I’ve just begun the process of gathering and organizing the necessary data to do some predictive and prescriptive 2020 election analytics.  The questionable key word here is “necessary”.  As I piece together a data set from a multitude of sources (that are often not easily consumable), I constantly find additional data sets that might also prove useful.  Is that additional data necessary?  I have no clue.  I find it fascinating, though, and I’d rather have data I don’t eventually use than miss something important.  It’s a geeky FOMO.  Help me.

Anyway, as previously noted, the 2020 Presidential election will obviously be all about Electoral College votes.  Hence, the data I’m currently gathering is organized by state.

At the moment, I’m accumulating the mostly obvious state-level data related to such things as population, population growth, voter counts (eligible, registered, & participating) by election year, military population, # of Electors, Elector voting history by party, Governor’s party, Senators’ parties, US House party split, cumulative US House voting history by party by year, State Legislatures’ party control, concurrent 2020 Governor and US Senator races, region, % of US GDP, federal tax per capita, federal aid as a % of state revenue, military $s as a % of state GDP, … you get the idea.

I really want to add state-level voter estimates by age, sex, race, religion, education, etc., but that’s going to require a ton of work and I may decide to only pull that data for states that I otherwise deem to be “in-play”.  Or I may find myself on my couch at 3am with my second bag of Cheetos, an empty bottle of bourbon, and 50 state websites open on my laptop.  We’ll see.
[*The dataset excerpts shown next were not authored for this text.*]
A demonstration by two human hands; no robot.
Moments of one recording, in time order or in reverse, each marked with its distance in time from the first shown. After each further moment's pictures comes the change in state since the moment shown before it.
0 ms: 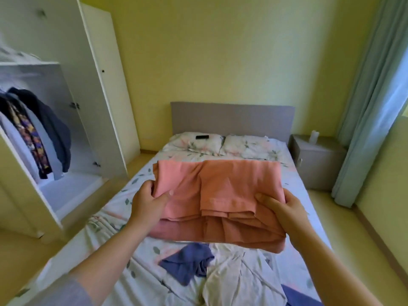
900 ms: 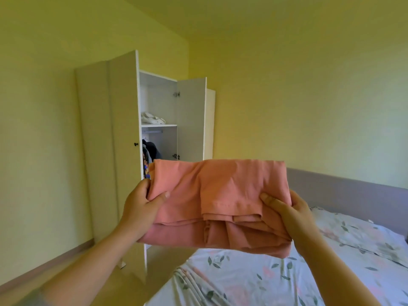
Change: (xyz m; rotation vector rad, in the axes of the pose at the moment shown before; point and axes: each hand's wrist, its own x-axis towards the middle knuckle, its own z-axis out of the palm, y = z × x) left_hand 0.095 -0.015 -0.433 0.067 0.408 0.215; right_hand -0.070 -0.254 0.354 0.188 -0.309 -0.382
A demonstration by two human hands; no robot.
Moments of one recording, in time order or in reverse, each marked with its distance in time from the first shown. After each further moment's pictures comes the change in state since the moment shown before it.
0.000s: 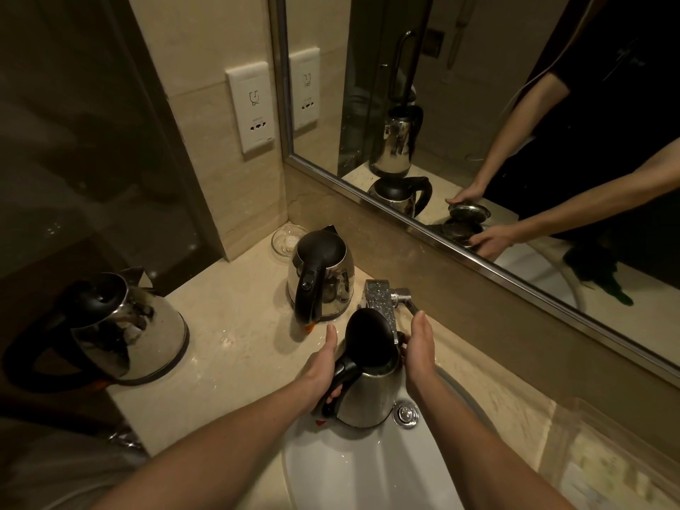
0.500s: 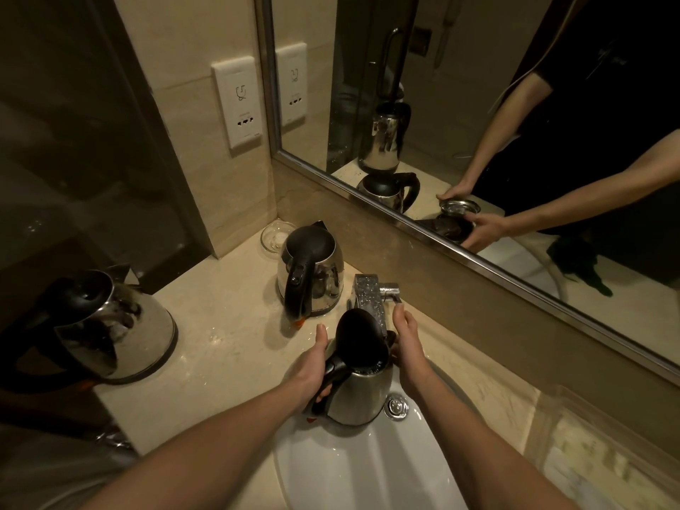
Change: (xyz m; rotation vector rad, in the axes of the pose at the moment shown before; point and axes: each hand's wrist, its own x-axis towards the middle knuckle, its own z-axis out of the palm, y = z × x) left_hand -0.006 -0.007 0.004 0.036 0.056 -0.003; right_hand -0.015 -0.007 -0.012 -0.031 -0.224 0.088
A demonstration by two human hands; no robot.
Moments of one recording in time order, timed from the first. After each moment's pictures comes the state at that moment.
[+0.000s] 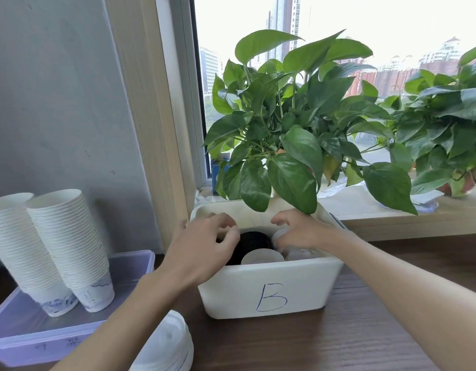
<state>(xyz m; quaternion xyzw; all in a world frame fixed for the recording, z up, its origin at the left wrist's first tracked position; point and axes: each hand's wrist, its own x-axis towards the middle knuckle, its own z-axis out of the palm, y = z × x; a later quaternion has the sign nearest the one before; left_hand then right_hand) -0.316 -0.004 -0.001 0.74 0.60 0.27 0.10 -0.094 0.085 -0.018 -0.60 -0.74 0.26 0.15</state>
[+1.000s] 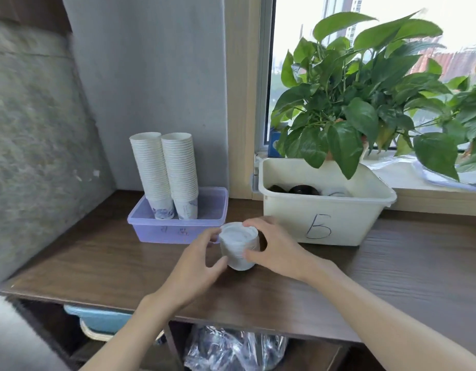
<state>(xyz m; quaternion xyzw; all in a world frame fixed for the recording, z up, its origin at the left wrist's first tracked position) -0.426 -0.174 -0.102 0.65 0.63 0.38 0.20 -0.234 -0.104 -0.068 -0.42 -0.82 0.30 0.24</state>
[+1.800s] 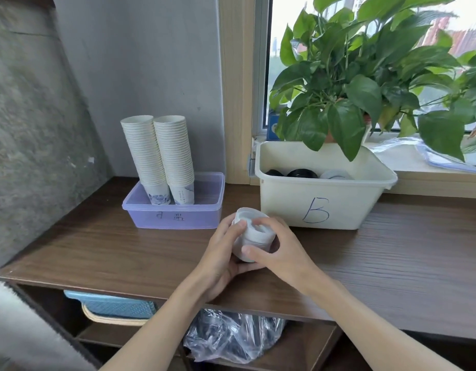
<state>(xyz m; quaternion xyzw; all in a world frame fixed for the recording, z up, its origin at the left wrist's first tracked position) -0.363 -0.165 -0.101 0.37 0.43 0.55 0.61 -0.217 -0.132 -0.103 -0.39 -0.71 0.44 0.39</state>
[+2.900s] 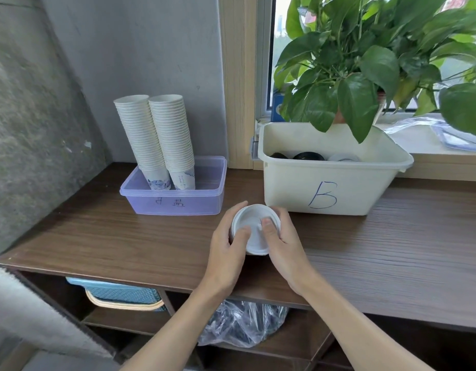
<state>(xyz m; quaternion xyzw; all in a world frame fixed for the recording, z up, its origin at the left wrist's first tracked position) -0.351 -0.169 -0.129 0.52 0.52 0.60 0.31 -0.232 -0.133 -0.130 -0.37 -0.62 0.50 0.49</state>
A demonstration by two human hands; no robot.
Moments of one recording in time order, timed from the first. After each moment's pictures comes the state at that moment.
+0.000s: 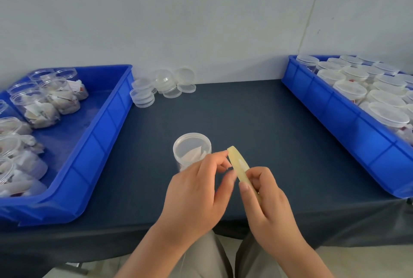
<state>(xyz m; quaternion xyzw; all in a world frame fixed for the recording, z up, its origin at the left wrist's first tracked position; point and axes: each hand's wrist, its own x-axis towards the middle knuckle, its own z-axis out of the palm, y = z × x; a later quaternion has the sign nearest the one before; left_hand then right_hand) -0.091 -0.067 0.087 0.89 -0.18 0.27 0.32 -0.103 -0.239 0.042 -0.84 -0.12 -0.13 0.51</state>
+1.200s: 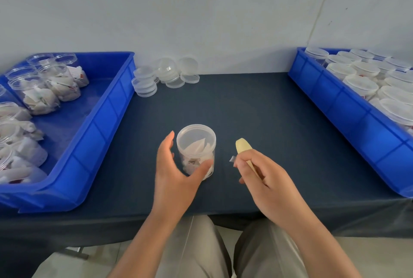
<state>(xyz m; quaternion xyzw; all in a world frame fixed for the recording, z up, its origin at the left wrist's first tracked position) -0.059 -0.029 0.025 0.81 0.06 0.18 0.56 -0.073 -0.245 0.064 -0.88 -0.10 -0.02 0.46</state>
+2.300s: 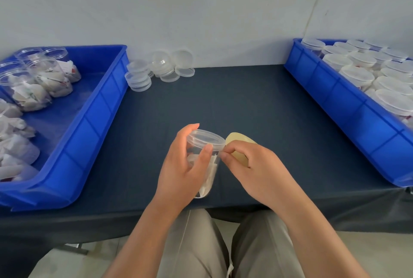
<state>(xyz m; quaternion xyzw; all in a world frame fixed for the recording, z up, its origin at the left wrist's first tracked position) -0.054 -0.042 0.037 0.84 -0.04 0.14 0.52 -0.058 -0.236 0.083 -0.93 -0.12 0.00 0.35</state>
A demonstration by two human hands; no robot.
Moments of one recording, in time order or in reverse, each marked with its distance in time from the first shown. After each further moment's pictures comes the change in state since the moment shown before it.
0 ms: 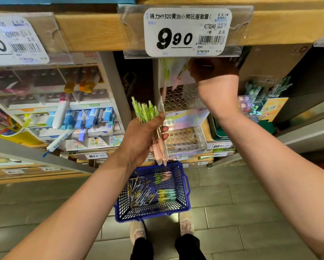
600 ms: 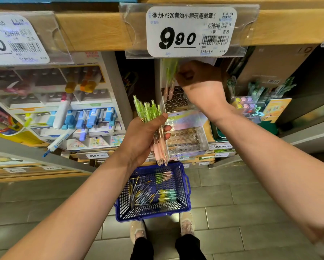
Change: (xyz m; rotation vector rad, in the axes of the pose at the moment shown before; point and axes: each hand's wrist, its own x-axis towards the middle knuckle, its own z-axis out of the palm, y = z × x) left_hand 0.002 0.003 0.000 0.007 0.023 -0.025; right_hand 0.002 -0.002 0.025 -0.262 -0.201 -0.117
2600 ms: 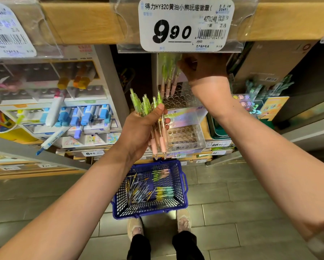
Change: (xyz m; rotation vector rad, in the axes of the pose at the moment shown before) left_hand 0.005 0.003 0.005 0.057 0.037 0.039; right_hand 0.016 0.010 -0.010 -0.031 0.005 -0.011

Through the haze, I can begin to see patterns emerging even within the embryonic version of the collected data.  A few of the patterns have surprised me; some appear supportive of early conjectures by a few of the better analysts that do this professionally (e.g. the Cook Political Report, 270toWin).  While I’m not interested in simply duplicating others’ work, it is nice to reach some similar conclusions as validation.

There is so much available data out there in so many relevant arenas that every analysis must define its own scope limitations.  My scope will likely be limited by my patience and alcohol budget.  However, I will eventually try to interpret whatever data I ultimately assemble from what I hope will be a fresh perspective.